WHAT YOU SHOULD DO: The word "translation" may appear in some of the lines below. State how many lines contain it, and write only that number.

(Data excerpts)
──────

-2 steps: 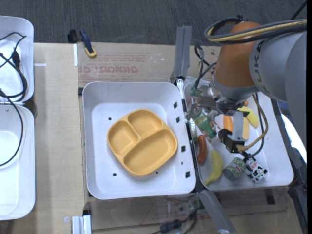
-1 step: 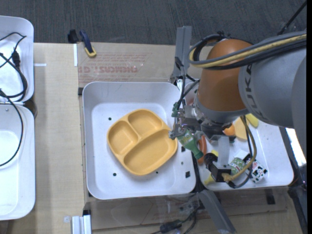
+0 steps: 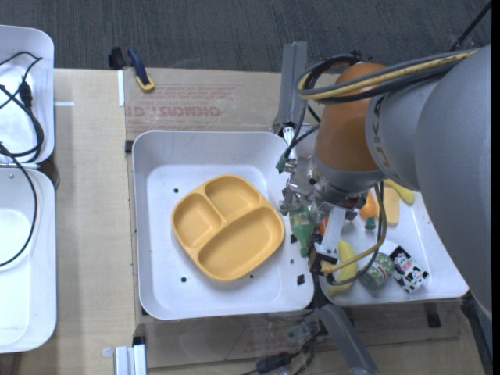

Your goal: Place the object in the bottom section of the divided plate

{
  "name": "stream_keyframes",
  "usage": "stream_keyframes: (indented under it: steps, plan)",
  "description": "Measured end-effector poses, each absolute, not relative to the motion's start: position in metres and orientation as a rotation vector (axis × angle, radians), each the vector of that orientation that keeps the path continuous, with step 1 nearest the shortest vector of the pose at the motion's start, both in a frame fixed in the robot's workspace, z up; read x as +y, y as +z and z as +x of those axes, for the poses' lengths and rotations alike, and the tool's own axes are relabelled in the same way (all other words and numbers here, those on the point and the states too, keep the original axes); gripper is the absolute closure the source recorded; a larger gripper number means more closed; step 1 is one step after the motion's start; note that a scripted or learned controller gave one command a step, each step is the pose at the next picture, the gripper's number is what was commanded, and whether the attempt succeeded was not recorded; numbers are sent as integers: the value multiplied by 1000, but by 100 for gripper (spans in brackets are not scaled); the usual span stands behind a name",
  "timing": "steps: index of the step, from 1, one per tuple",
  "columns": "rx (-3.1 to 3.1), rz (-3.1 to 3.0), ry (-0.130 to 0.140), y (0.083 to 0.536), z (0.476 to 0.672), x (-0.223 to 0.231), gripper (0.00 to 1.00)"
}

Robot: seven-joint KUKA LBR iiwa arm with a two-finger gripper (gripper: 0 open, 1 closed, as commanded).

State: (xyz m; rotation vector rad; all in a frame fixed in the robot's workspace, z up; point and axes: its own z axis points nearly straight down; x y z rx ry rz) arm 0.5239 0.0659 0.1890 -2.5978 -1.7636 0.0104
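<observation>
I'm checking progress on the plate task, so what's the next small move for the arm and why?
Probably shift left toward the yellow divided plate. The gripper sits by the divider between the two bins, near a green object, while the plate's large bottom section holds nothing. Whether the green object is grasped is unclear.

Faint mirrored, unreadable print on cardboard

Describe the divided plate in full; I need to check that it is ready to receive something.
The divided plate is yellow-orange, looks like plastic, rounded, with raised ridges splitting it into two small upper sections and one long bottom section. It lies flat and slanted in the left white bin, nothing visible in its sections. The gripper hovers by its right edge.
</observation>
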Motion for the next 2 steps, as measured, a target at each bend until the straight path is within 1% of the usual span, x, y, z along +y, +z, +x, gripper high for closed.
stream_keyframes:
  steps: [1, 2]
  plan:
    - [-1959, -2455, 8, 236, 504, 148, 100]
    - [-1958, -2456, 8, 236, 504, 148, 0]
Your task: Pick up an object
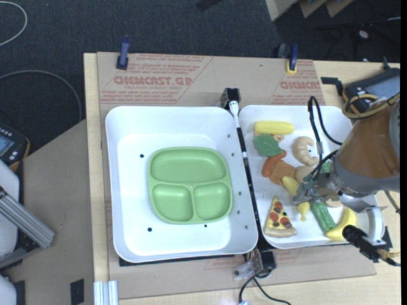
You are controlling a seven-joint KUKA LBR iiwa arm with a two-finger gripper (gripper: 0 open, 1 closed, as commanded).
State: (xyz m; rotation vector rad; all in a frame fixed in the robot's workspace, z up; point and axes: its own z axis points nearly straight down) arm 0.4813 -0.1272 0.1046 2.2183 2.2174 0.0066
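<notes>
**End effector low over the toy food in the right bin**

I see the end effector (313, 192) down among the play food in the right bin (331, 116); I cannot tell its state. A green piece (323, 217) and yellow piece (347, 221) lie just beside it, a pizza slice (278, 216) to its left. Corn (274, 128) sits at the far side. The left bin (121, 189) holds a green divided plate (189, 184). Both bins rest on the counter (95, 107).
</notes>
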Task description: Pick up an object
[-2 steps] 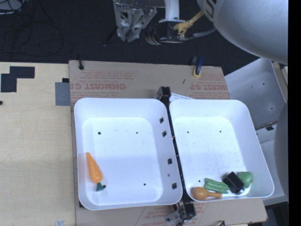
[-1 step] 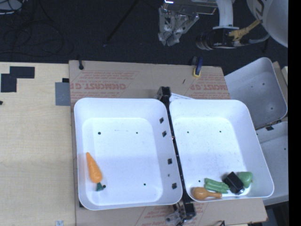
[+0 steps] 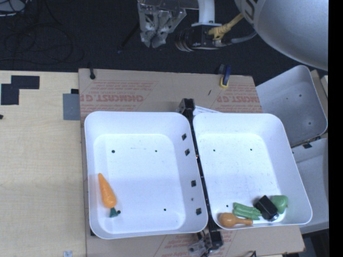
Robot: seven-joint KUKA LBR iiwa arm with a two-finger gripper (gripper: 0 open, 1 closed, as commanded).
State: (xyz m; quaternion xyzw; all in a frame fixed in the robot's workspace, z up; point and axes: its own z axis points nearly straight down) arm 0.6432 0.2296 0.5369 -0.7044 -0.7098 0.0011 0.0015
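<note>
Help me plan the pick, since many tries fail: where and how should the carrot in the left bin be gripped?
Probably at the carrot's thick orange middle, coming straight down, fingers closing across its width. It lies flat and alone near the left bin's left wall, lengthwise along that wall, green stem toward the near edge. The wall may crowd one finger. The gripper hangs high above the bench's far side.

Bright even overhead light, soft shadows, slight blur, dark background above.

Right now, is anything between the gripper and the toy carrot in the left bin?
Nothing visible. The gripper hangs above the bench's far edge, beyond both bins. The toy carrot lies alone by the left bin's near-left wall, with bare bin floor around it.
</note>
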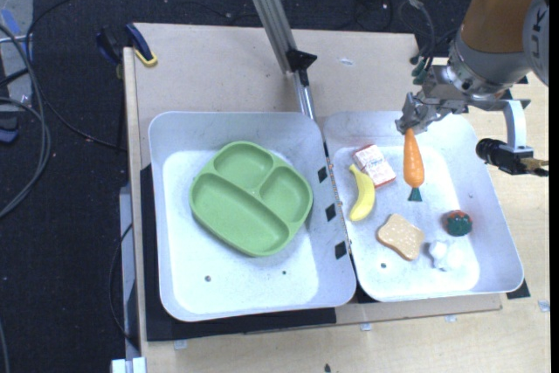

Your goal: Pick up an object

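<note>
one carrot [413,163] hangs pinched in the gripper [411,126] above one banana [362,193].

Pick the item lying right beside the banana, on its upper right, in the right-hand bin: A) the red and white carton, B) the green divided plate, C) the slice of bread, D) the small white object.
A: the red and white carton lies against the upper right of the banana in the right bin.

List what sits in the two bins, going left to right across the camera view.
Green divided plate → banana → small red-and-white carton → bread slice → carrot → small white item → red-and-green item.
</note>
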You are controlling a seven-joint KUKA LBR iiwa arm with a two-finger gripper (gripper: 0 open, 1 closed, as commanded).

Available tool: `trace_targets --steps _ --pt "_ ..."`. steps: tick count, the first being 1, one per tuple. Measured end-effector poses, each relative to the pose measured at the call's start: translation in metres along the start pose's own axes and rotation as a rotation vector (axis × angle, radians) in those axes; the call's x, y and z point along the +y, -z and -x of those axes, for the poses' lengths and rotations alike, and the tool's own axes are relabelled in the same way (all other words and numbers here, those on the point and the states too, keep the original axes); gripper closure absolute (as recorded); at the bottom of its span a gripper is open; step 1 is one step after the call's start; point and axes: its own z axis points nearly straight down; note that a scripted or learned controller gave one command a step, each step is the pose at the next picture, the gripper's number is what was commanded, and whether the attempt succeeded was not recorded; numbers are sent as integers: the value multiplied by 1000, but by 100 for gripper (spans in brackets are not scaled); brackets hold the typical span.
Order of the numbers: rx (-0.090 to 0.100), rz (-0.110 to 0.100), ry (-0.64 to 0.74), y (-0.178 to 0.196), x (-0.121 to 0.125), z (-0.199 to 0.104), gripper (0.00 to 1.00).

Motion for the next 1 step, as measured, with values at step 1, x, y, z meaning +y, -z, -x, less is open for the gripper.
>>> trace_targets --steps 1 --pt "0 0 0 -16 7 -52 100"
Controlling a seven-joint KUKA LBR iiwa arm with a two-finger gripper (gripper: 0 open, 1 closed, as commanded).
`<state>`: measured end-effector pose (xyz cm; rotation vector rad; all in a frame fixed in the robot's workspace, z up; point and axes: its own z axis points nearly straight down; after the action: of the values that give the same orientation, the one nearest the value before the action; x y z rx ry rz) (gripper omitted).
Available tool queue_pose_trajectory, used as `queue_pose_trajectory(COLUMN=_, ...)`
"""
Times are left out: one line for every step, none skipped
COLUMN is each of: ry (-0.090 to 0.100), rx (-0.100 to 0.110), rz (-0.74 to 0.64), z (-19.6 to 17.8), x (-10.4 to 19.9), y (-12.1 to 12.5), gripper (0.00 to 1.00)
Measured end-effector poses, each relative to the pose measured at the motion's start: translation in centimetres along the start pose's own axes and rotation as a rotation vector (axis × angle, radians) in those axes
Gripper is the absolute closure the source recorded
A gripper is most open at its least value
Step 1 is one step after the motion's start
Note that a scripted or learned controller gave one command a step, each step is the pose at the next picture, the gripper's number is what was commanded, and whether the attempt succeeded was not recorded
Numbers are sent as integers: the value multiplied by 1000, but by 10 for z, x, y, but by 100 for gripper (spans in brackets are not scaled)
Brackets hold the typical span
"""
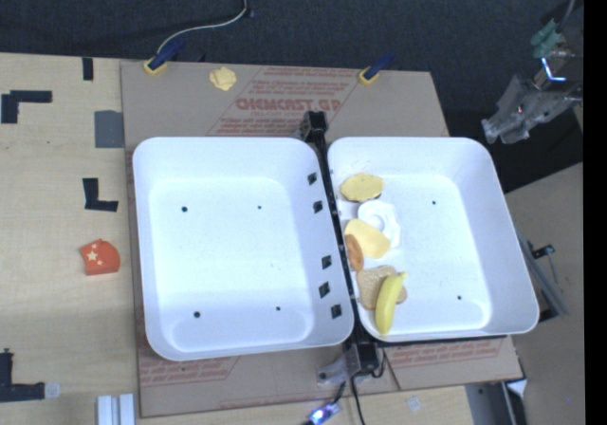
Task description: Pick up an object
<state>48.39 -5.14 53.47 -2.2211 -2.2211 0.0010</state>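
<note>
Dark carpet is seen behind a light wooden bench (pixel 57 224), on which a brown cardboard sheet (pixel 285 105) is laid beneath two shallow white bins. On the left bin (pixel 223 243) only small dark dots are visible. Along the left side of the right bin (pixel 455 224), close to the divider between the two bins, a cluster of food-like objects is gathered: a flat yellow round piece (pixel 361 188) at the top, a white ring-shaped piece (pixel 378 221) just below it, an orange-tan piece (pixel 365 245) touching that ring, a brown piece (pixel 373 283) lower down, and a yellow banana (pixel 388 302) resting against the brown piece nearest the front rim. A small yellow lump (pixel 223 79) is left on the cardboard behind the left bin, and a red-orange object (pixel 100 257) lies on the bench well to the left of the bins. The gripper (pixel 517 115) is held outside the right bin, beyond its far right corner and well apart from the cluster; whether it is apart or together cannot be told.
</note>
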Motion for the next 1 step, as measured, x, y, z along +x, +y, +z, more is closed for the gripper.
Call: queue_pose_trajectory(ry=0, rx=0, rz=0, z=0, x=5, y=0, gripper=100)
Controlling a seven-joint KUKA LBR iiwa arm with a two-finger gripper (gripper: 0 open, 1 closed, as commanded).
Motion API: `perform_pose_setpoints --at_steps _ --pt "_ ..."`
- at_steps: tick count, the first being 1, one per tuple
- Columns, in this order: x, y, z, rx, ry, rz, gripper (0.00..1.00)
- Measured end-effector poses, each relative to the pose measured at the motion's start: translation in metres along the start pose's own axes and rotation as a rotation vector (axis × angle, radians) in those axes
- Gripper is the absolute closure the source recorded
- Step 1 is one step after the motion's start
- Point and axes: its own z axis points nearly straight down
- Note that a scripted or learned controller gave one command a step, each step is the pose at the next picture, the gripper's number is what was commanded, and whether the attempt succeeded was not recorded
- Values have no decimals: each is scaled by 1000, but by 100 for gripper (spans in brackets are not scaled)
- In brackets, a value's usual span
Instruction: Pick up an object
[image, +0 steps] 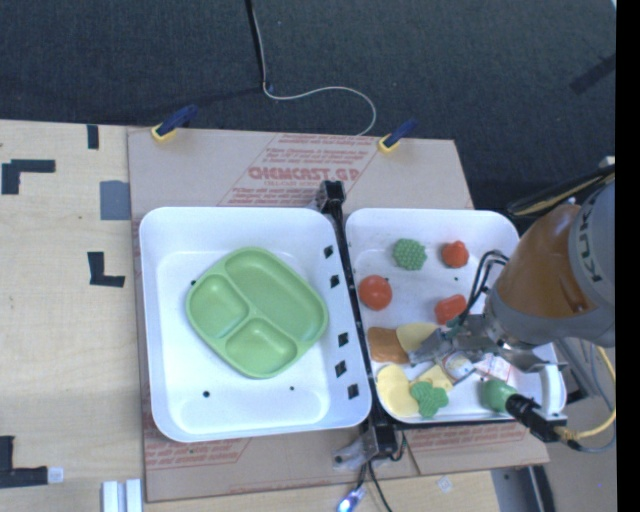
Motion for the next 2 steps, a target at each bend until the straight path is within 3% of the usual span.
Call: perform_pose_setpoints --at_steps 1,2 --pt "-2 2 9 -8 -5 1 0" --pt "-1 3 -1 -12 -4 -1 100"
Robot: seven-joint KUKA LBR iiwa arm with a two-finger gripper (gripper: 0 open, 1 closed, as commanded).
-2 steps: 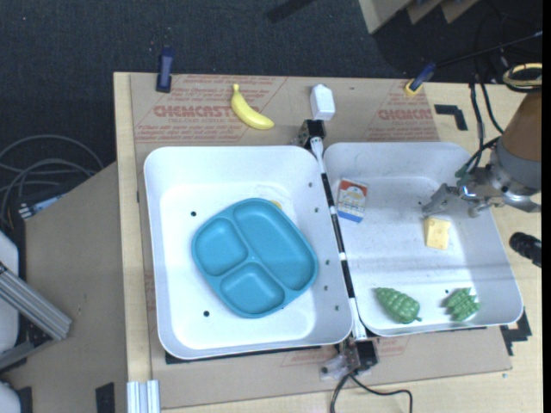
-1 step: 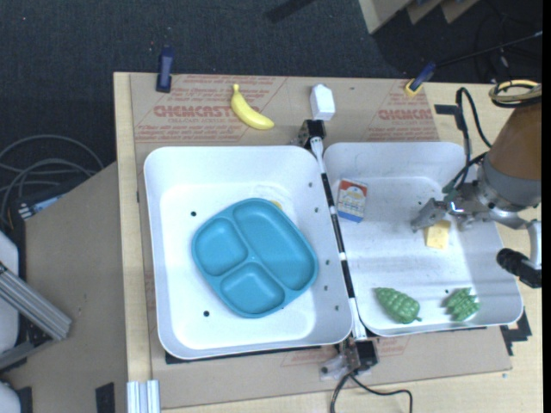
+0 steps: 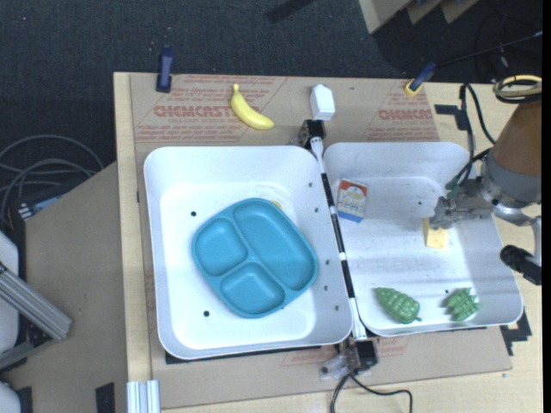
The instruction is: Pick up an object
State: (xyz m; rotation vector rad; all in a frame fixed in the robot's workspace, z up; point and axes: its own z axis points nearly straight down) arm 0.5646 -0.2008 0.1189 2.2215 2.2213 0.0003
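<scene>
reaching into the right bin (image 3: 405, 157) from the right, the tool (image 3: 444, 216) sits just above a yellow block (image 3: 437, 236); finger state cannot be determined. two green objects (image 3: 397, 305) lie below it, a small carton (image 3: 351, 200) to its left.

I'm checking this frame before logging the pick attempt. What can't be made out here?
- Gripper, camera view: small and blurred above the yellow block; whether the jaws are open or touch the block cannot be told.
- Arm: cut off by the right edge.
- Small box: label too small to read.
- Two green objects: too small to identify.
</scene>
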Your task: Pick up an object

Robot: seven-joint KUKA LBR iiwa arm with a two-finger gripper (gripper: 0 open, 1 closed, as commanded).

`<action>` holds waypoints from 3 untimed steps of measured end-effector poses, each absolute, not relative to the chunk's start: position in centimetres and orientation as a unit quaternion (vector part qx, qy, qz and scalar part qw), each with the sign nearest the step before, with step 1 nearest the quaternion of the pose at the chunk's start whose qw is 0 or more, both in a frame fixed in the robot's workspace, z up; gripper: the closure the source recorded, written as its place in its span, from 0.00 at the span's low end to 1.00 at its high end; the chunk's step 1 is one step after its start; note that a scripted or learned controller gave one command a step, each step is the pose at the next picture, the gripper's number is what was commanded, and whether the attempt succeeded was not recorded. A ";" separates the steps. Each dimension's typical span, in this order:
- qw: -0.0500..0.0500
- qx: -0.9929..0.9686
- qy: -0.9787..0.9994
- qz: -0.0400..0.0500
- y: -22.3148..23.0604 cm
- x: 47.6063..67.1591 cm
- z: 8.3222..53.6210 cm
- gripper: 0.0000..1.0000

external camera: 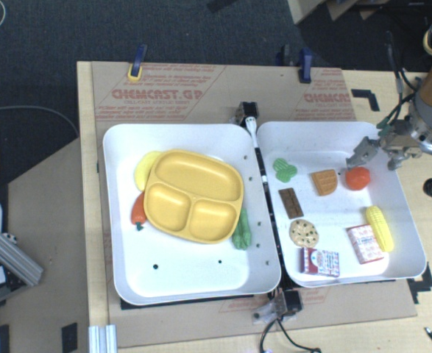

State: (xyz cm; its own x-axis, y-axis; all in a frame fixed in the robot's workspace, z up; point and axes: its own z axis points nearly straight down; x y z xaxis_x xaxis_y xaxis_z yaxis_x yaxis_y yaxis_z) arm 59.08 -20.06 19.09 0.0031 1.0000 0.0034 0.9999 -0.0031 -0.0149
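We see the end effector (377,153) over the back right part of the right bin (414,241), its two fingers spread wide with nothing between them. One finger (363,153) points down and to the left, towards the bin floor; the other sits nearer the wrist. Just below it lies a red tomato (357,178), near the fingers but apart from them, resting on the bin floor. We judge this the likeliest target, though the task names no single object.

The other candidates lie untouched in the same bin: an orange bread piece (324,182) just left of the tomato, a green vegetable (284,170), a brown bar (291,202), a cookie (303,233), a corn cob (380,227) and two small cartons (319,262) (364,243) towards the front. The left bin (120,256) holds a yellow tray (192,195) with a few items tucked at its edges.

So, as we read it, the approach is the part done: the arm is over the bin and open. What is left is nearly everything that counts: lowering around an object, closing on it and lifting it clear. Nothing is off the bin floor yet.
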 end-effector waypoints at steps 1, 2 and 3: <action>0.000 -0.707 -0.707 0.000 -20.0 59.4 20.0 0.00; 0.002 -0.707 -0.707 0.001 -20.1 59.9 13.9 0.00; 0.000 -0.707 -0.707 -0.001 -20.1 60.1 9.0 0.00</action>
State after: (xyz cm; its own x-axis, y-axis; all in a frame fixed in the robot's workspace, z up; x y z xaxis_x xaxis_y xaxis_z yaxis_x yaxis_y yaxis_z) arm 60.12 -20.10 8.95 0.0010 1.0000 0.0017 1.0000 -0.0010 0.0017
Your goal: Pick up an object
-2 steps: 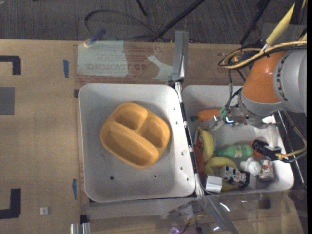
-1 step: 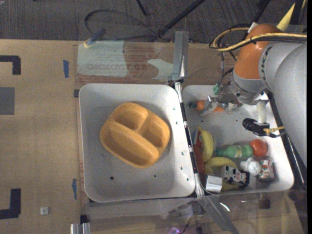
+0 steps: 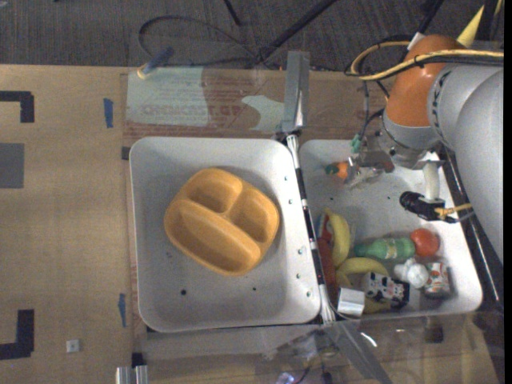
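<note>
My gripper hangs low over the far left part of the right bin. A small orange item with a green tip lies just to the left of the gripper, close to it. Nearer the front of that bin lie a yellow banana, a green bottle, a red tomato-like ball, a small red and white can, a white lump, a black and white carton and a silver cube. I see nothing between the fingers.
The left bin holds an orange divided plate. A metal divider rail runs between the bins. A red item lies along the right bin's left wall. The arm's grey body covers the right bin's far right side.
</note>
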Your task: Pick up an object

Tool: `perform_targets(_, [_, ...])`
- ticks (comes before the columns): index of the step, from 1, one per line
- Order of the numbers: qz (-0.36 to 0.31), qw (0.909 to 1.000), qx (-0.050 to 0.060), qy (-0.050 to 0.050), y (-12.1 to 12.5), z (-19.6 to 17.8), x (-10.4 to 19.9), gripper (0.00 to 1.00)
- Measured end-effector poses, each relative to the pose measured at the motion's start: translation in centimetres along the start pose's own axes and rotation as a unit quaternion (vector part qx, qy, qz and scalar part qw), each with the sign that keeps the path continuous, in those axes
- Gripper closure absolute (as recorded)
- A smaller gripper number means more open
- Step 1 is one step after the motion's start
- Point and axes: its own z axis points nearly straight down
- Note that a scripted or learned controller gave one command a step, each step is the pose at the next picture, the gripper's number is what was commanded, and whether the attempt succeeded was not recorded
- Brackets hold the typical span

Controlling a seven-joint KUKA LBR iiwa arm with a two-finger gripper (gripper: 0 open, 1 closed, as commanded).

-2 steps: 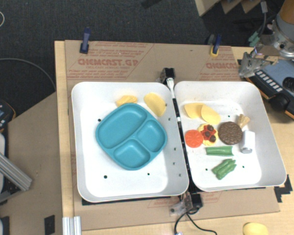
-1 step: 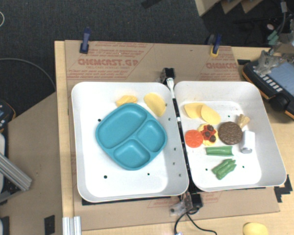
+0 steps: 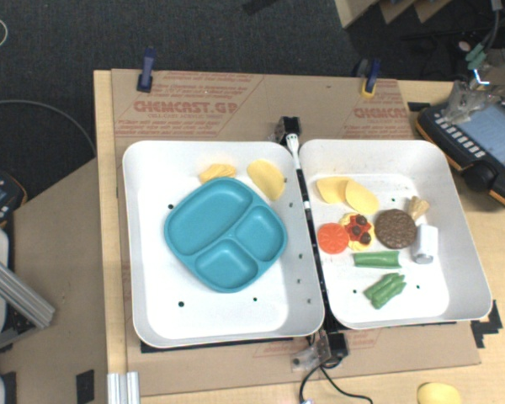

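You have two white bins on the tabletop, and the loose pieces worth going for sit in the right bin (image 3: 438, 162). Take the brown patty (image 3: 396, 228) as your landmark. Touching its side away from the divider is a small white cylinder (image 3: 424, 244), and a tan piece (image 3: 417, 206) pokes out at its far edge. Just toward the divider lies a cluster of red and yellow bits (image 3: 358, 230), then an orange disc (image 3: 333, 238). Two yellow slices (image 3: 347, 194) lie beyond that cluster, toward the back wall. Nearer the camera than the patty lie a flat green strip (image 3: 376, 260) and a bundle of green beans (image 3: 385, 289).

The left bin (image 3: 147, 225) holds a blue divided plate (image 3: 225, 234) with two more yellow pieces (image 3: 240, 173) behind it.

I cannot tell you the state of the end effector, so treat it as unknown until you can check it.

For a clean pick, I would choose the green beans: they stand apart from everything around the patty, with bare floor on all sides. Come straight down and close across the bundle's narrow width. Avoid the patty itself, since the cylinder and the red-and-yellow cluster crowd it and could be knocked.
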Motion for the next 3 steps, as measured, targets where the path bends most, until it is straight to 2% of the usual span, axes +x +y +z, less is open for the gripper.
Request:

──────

ANSWER AREA: 4